Primi giorni di corso di svedese. Classe piena di studenti in erasmus, soprattutto tedeschi. Si parla parecchio inglese, troppo. Mi ricorda le mie estati da ragazzina in vacanza studio. Mi sento incredibilmente vecchia. Specialmente quando mi presento e dico che sono sposata. Eppure era il corso più adatto a me, perché essendo pensato per studenti universitari, il livello di apprendimento è più uniforme che nei corsi per immigrati. Non solo in quei casi il gap culturale tra gli studenti è enorme - perché non si insegna facilmente la stessa cosa nello stesso modo ad uno che parla swahili e ad uno che parla russo - ma c'è in aggiunta il mix di età, di ritmi di apprendimento e, va detto, pure di livello di istruzione. E dunque, eccomi qua, un buon dieci anni più vecchia dei miei compagni di classe, mentre rimembro i pomeriggi passati in giro per winchester, o cambridge, o hastings, intenta a scambiarmi indirizzi cui scrivere - oh my god - lettere. Actual mail. Sono vecchia, vecchia, vecchia!

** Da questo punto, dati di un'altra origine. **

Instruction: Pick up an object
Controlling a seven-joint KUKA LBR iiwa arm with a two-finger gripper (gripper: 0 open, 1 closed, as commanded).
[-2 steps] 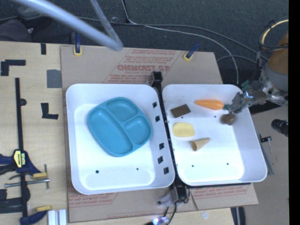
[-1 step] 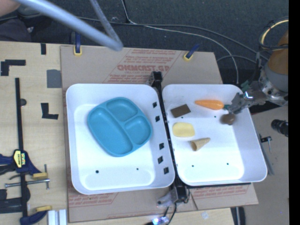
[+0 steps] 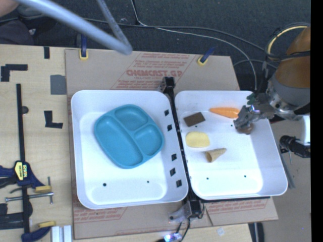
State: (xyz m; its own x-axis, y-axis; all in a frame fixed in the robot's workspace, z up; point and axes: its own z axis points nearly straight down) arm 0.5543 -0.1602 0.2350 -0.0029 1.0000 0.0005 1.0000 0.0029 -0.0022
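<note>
Gripper [image 3: 246, 121] is hovering low at the right bin's [image 3: 267, 185] upper right, jaw state I cannot tell, with the carrot [image 3: 224, 112] lying just to its left, long axis running left-right, tip pointing away toward the brown block [image 3: 194, 119].

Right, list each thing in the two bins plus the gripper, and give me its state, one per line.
Blue plate: lying flat in the left bin, nothing in its sections.
Carrot: lying on its side in the right bin, beside the gripper.
Brown block: lying flat, apart from the rest.
Yellow piece: resting free.
Cone: on its side.
Gripper: low at the carrot's end.
</note>
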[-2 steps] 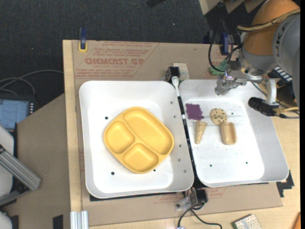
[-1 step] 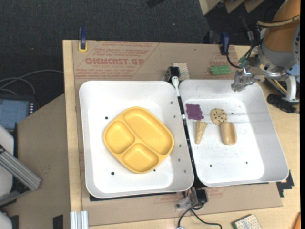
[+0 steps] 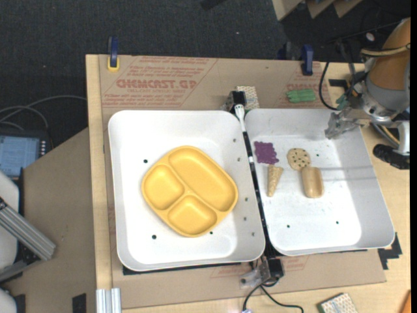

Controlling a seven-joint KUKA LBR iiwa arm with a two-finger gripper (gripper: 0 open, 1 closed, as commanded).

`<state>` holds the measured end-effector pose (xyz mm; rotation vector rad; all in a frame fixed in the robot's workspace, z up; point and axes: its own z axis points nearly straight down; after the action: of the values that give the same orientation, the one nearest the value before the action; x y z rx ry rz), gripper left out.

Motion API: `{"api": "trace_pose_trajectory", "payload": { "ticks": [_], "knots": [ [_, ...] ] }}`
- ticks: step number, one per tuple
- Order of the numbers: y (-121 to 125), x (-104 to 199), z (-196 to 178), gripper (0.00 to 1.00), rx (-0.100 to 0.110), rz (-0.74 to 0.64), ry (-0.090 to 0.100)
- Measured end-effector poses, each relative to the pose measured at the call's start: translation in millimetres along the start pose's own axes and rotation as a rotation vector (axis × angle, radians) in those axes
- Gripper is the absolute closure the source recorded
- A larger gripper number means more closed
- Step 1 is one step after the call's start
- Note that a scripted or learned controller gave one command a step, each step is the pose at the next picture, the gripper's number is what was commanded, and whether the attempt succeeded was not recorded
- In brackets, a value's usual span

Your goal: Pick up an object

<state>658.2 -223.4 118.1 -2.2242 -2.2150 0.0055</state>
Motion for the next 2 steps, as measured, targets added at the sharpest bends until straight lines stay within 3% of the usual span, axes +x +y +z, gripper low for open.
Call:
{"api": "trace_pose_trajectory", "payload": {
  "ticks": [1, 2],
  "knots": [
    [9, 69, 12, 1.0, -0.002, -0.009, 0.003],
    [9, 44, -36, 1.0, -0.012, -0.003, -0.002]
  ]
}}
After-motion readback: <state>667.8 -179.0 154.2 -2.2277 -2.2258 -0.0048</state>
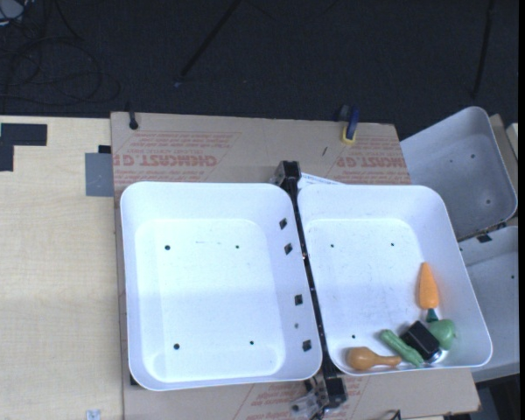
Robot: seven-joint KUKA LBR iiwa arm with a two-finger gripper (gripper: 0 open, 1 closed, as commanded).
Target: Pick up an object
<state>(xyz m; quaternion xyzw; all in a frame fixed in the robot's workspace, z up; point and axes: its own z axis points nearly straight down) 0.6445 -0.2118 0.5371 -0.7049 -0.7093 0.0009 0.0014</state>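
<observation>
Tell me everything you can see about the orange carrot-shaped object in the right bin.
The orange carrot-shaped object is small, smooth and plastic-looking, tapering to a point at its upper end. It lies flat on the floor of the right bin, near the right wall, pointing roughly up the image. Its lower end sits just above a green object; contact is unclear.

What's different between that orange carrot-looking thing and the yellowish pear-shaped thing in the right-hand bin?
The orange carrot is a brighter orange; the yellowish gourd is a duller tan-yellow. The carrot lies lengthwise near the bin's right wall; the gourd lies crosswise along the near wall. The carrot tapers evenly; the gourd has a round bulb narrowing to a thin neck. Both rest in the right bin, near a green and a black item.
</observation>
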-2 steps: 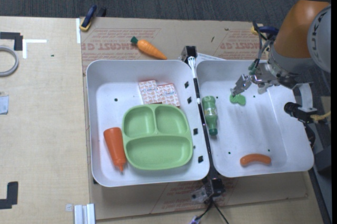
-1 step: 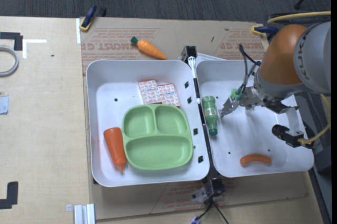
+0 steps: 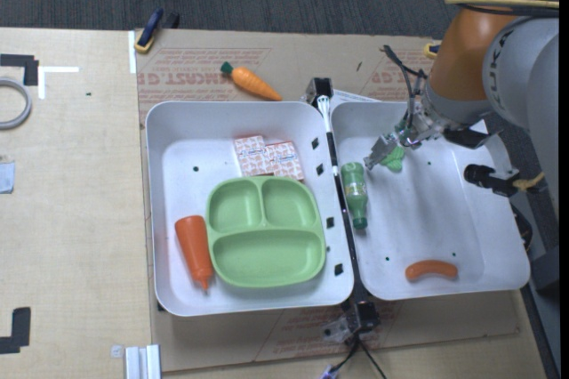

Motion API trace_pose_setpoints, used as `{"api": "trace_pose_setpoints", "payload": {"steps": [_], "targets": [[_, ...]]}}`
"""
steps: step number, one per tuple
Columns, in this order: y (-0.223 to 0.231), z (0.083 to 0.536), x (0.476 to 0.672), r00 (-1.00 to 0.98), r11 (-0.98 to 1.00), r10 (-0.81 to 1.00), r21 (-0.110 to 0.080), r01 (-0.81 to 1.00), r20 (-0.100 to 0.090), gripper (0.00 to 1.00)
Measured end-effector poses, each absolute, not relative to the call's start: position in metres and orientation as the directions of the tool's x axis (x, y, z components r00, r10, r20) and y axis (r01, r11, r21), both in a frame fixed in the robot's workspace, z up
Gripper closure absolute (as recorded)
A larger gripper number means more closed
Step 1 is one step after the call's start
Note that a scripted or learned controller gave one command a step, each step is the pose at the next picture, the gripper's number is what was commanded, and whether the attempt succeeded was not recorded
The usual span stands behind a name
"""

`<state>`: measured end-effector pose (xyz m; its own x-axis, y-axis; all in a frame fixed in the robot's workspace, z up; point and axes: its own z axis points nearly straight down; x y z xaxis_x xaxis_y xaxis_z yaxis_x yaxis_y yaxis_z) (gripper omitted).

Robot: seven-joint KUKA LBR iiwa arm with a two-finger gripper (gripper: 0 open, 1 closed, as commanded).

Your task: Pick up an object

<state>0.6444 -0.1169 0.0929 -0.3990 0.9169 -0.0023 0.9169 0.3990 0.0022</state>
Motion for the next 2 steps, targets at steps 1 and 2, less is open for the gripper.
{"api": "trace_pose_setpoints", "payload": {"steps": [1,2], "targets": [[-0.117,0.103,0.645,-0.397,0.397,0.918,0.004,0.918,-0.004,1.0],[-0.085,0.247,0.616,-0.353,0.353,0.936,0.001,0.936,-0.002,1.0]]}}
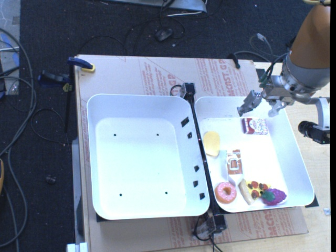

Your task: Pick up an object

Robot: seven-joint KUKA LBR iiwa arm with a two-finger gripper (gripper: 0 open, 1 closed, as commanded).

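Observation:
In the right bin (296, 156) lie a red and white carton (254, 126), a pale yellow piece (212, 143), a small red and white box (234, 164), a pink donut (226, 192), a wedge with fruit on it (251, 189) and purple grapes (274, 196). My gripper (261, 107) hangs over the far part of this bin, just beyond the carton. Its fingers (246, 105) are spread apart, open, with nothing between them.
The left bin (100, 156) stands beside the right one, with a black divider strip (197, 140) between them. Both rest on a cardboard sheet (157, 72). Cables and a blue and yellow clamp (81, 64) lie at the back left.

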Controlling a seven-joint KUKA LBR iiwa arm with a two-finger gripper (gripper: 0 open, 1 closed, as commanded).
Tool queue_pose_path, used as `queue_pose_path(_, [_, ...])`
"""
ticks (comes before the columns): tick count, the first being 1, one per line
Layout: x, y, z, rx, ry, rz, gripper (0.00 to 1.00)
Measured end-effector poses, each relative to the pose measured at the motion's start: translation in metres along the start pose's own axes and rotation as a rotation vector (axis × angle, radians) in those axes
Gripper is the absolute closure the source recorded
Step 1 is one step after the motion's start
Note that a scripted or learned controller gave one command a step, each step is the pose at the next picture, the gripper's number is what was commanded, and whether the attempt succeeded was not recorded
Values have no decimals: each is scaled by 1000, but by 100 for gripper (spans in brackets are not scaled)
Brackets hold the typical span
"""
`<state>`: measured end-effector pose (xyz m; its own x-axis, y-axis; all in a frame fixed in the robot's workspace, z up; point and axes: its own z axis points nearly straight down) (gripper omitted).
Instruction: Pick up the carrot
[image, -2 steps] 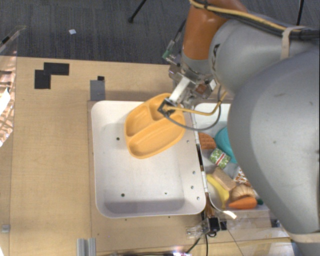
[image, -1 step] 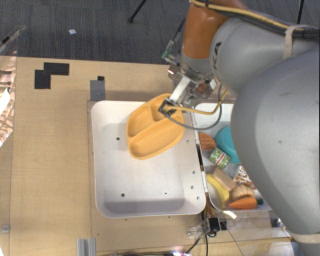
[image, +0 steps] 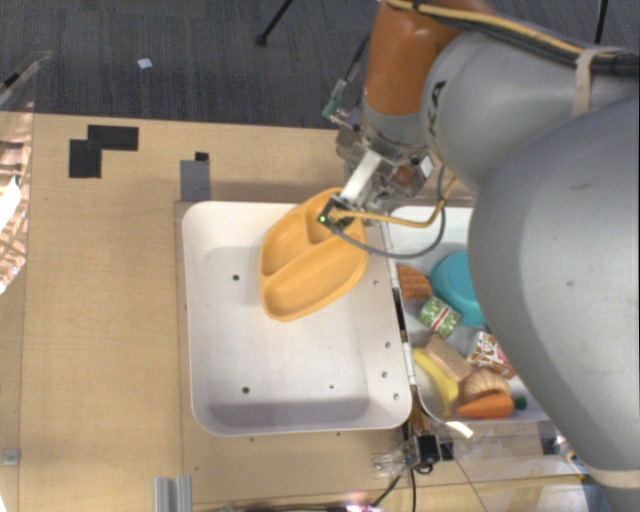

Come se non bastasse questo, a dar picconate alla mia autostima ci hanno pensato anche altri due strumenti del demonio con cui ho frequenti incontri. La bilancia e lo skatteverket. La prima, grazie ai vari chili di stress accumulati durante i meravigliosi ultimi mesi di dottorato. Il secondo, tramite l'emissione del mio primo documento ufficiale svedese, la carta di identità per immigrati - perché a quanto pare il mio passaporto da solo non bastava a dirgli chi ero. E dunque ho dovuto pagare perché mi consegnassero una carta di identità dove risulto essere ben 4 cm più bassa di quanto attestato dai miei documenti italiani. come mai? ci sono varie teorie. La prima è che mi sia ristretta, come le vecchiette. La seconda, è che in effetti io sia sempre stata incommensurabilmente nana e che semplicemente l'ufficio anagrafe italiano si fosse fidato della mia ottimistica approssimazione della mia altezza, allo sportello, senza veramente convalidare il tutto. In svezia, no, col cavolo! Mi hanno fatto pure togliere le scarpe, casomai volessi rubare quei due millimetri di suola delle converse, prima di misurarmi. Davanti a tutti, in un atrio affollato, ad una di quelle aste tipo quelle che stanno negli studi medici. E poi, perché le disgrazie non vengono mai sole, mi hanno preso la foto più terrificante che io abbia mai fatto. Al secondo tentativo. Nel primo sorridevo e lo hanno cancellato chiedendomi di fare un'espressione "neutra". Evidentemente, con ciò intendevano "da scema mentale", e questa infatti hanno felicemente stampigliato sul mio documento della vergogna. Sigh.




sabato 21 gennaio 2012

Il trasloco non è ancora finito. Dopo quasi un mese in cui giornalmente, oltre a tutte le normali funzioni vitali, abbiamo smontato, trasportato e rimontato tutti i mobili di casa dentro una macchina sola, solo oggi abbiamo almeno finito di svuotare la vecchia casa. Resta da rendere abitabile la nuova, presentemente un campo di battaglia dove è pure scoppiata la doccia, e soprattutto da pulire la vecchia prima di riconsegnarla al proprietario. Oggi sono malata e così stanca che ho solo voglia di piangere. E pure la gatta sta male, dice che somatizza lo stress causatole dall'altro gatto un po' scemo e in piena tempesta ormonale, ed è il secondo fine settimana che passiamo le ore dal veterinario...il gatto suddetto invece è stato prenotato per una castrazione d'urgenza, ma abbiamo ancora 2 settimane dei suoi miagolii disperati alla ricerca di sesso. Poveretti i miei gatti, mi sembrano un concentrato dei moderni problemi della società umana...femmine stressate e maschi frustrati...e intando non si dorme.